WikiLeaks Report: Obama Admin Discriminated Against Arab Christians for Top Jobs
In a bombshell email from September 2008, advisers to Barack Obama's presidential campaign consciously decided to choose Arab Muslims over Arab Christians in suggesting top staff positions should Obama win the White House. The email was released by WikiLeaks in its latest series, "The Podesta Emails."
Former New York Solicitor General Preeta D. Bansal sent the email to Michael Froman, a classmate of Obama's at Harvard and a member of the 12-person advisory board for the Obama campaign's transition team. The email came with "the compiled lists of Asian American and Muslim American candidates for top Administration jobs, sub-cabinet jobs, and outside boards/agencies/policy committees."
The key reveal comes in this passage:
In the candidates for top jobs, I excluded those with some Arab American background but who are not Muslim (e.g., George Mitchell). Many Lebanese Americans, for example, are Christian. In the last list (of outside boards/commissions), most who are listed appear to be Muslim American, except that a handful (where noted) may be Arab American but of uncertain religion (esp. Christian).

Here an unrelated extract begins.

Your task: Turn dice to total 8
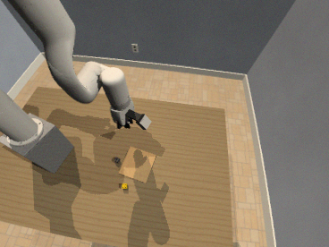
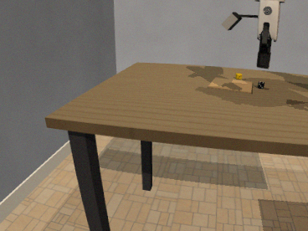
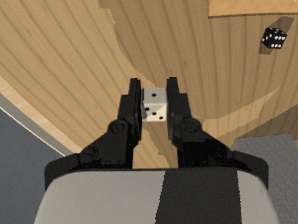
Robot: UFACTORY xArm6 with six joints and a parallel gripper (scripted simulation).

This suggests the Obama campaign's transition team aimed to hire Muslims over Christians, or at the very least that in the interests of diversity, the team was willing to give preferential treatment to Muslim Arabs rather than Christian Arabs. The emphasis on adherence to Islam is significant, given other troubling aspects of the Obama administration.
Of the Syrian refugees admitted to the United States in September 2016, 98.9 percent were Muslim (1825 refugees), as compared to only 1.1 percent non-Muslim (22 refugees). Over the whole year, non-Muslim Syrian refugee admissions account for less than one percent (0.8) overall, with 11,818 Muslims and only 95 non-Muslims.
According to The Gulf/2000 Project at Columbia University, the religious breakdown of the Syrian population from 2008-2009 shows that non-Muslims made up a great deal more than 0.8 percent of the population. At that time, Syria had 73 percent Sunni Muslims (15.98 million people), 14.7 percent Shiite Muslims (3.29 million people), 9.3 percent Christians (2.04 million people), and 2.7 percent other religions (590,000 people). How does 12 percent become 0.8 percent? Could religious preference be involved?